• **What you are asked to do**
Each record should appear again in the response exactly as it does in the original.

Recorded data
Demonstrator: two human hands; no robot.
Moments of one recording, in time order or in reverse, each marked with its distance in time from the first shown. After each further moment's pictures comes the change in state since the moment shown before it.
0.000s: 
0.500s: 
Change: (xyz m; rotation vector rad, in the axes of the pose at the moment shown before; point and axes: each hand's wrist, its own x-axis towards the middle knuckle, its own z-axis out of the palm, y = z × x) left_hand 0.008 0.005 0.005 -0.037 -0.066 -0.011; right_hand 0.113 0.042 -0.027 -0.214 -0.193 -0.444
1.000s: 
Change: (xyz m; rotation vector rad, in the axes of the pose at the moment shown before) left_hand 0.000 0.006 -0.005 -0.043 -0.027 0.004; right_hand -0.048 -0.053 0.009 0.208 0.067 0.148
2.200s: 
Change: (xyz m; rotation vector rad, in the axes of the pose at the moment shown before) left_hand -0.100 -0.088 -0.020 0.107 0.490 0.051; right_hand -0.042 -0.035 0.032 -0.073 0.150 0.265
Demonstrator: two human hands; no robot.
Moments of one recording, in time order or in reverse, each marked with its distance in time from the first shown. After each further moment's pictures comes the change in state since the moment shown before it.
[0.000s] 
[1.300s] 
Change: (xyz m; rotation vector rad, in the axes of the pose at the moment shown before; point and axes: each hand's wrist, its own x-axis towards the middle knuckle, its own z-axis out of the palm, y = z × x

• **Response area**
Demonstrator: two human hands; no robot.
Moments of one recording, in time order or in reverse, each marked with its distance in time from the first shown. After each further moment's pictures comes the change in state since the moment shown before it.
0.000s: 
0.500s: 
Change: (xyz m; rotation vector rad, in the axes of the pose at the moment shown before; point and axes: each hand's wrist, its own x-axis towards the middle knuckle, its own z-axis out of the palm, y = z × x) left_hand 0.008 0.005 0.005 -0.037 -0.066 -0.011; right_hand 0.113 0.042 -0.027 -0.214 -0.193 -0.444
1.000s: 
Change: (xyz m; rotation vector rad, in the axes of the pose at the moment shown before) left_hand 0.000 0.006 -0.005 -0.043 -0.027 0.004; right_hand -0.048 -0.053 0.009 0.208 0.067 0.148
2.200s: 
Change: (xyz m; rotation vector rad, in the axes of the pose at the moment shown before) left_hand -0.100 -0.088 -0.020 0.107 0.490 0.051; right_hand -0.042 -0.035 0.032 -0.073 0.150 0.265
Demonstrator: two human hands; no robot.
Moments of one recording, in time order or in reverse, each marked with its distance in time from the first shown. After each further moment's pictures comes the change in state since the moment shown before it.
[0.000s] 
[1.300s] 
Change: (xyz m; rotation vector rad, in the axes of the pose at the moment shown before; point and axes: each hand's wrist, its own x-axis towards the middle knuckle, its own z-axis out of the palm, y = z × x

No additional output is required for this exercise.